Task goal ->
The entries below should be set down again exactly, with every picture left out.

The data ->
_ _ _ _
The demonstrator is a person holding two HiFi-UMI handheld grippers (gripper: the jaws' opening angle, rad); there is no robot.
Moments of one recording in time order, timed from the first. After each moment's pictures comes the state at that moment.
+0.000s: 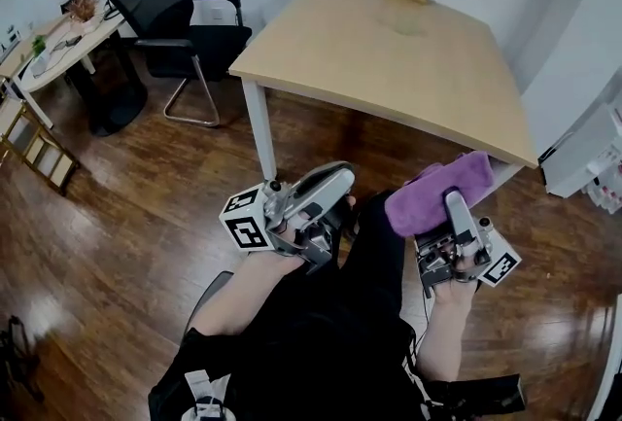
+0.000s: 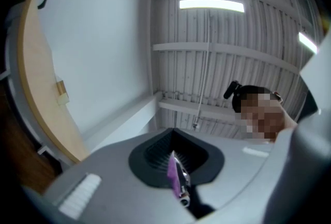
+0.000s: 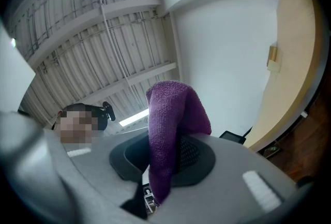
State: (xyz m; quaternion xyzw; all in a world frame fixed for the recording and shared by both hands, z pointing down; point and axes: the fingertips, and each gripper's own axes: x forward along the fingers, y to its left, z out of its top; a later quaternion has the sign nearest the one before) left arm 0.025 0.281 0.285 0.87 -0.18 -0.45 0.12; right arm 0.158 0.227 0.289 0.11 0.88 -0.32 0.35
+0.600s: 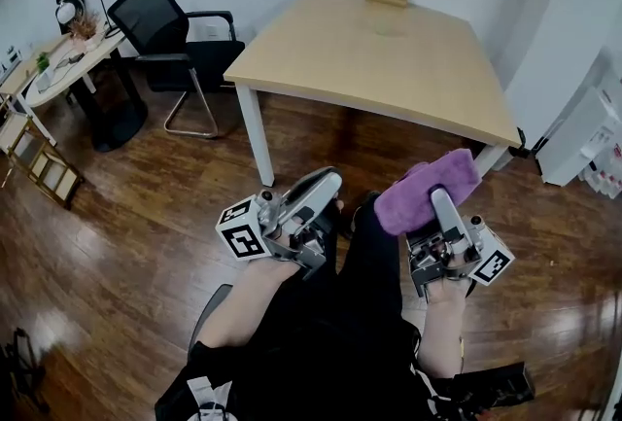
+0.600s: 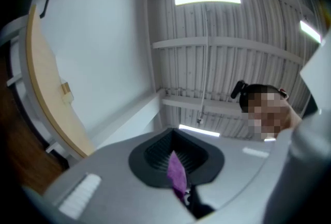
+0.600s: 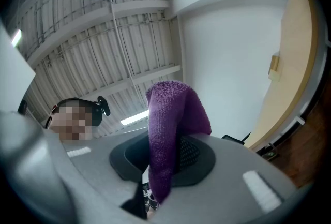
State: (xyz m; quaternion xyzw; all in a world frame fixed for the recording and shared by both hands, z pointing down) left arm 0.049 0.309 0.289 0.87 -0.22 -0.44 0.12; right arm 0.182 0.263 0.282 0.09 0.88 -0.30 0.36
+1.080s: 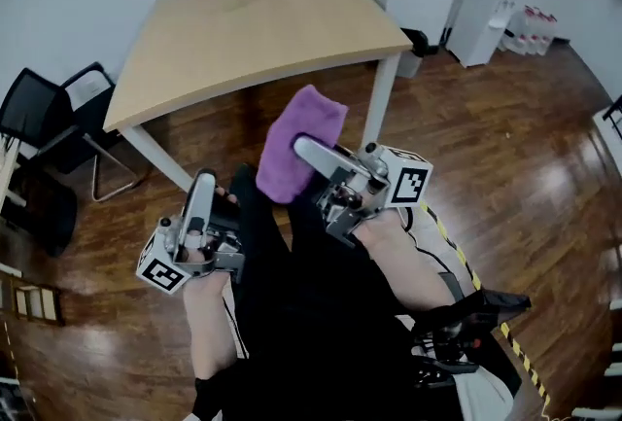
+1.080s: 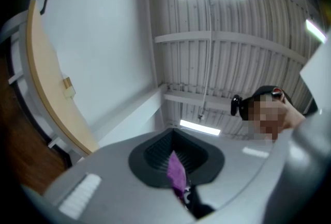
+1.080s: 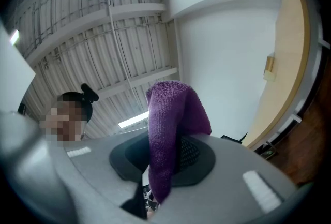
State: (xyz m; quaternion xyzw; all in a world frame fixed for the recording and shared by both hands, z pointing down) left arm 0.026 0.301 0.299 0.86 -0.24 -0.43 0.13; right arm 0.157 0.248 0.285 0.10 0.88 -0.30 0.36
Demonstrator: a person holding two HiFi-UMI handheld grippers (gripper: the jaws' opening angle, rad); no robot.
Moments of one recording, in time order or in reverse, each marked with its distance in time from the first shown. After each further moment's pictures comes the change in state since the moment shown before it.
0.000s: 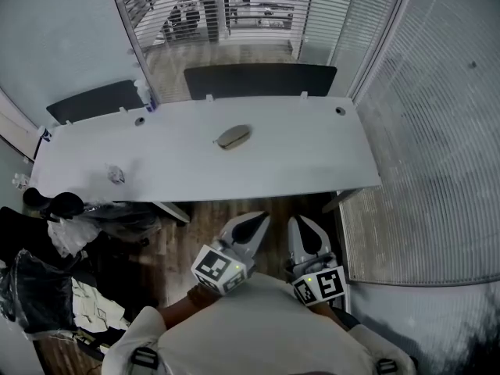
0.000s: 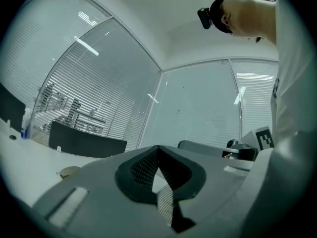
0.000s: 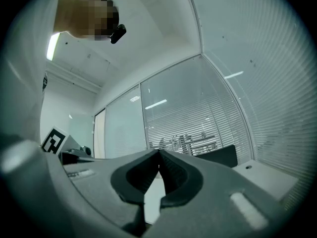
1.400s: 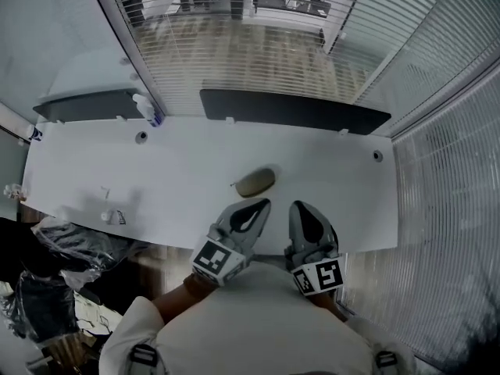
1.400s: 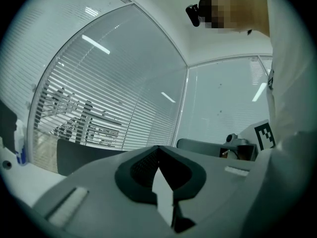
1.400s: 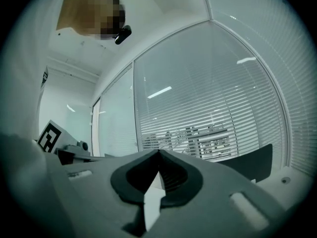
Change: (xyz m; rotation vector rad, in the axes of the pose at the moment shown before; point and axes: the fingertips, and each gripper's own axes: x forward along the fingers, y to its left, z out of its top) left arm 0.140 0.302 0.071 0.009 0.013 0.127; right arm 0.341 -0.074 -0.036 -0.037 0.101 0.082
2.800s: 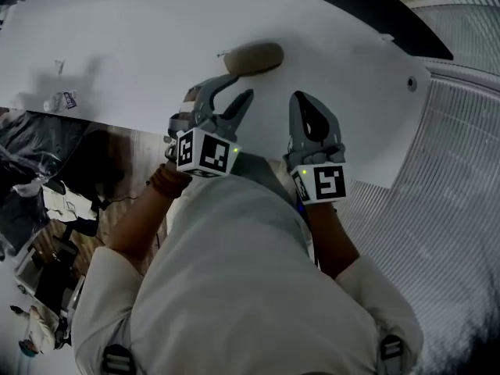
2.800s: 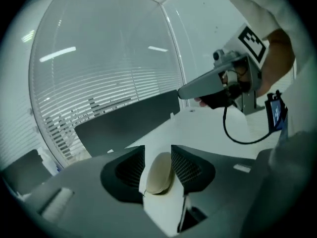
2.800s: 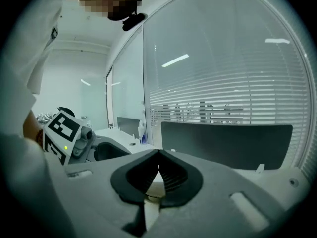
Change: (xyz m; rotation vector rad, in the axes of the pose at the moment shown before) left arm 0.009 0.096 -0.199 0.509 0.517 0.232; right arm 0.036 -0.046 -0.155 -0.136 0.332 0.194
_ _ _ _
Expected answer ->
The demonstrator is a person holding two HiFi-UMI handheld grippers (gripper: the jaws' opening angle, rad); there is no robot.
Moments of one recording in time order, timed from the first. After each moment's pictures comes the state at that moment.
+0.000s: 
+0.000s: 
+0.000s: 
State: (xyz m; quaternion xyzw; all in a world frame fixed for the recording and shared by both hands, z pointing down; point and axes: the fingertips, and each gripper's own axes: x forward along the fingers, y to its left, z out of its top; a later quaternion has the sign nearest the one before) left arm 0.025 0.281 0.285 0.87 -0.18 -0.45 0.12; right arm 0.158 0.227 0.289 0.11 0.88 -0.32 0.35
+0.600s: 
+0.600s: 
+0.600s: 
State: (xyz m; quaternion xyzw; all in a world frame fixed for the recording and shared by both hands, z pointing down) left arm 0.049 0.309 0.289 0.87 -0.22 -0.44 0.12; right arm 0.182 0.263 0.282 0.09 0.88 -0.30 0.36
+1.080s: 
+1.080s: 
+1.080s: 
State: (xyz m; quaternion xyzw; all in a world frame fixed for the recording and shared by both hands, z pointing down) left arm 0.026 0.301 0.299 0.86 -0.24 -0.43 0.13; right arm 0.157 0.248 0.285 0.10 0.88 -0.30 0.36
Demonstrator: a person holding two HiFi-UMI handheld grippers (gripper: the jaws' opening angle, rad); no robot.
Moments of one recording, in time order or in reverse, each marked with its distance in time from the first shown. After each further moment's pictures comes the change in state since the moment shown before it.
0.000s: 
0.000s: 
0.000s: 
1.400s: 
1.400s: 
1.400s: 
Change: (xyz m; rotation vector rad, in the axes of the pose at the moment shown before; point and axes: the fingertips, and each gripper's own axes: x forward along the fingers, y to its left, z out of its top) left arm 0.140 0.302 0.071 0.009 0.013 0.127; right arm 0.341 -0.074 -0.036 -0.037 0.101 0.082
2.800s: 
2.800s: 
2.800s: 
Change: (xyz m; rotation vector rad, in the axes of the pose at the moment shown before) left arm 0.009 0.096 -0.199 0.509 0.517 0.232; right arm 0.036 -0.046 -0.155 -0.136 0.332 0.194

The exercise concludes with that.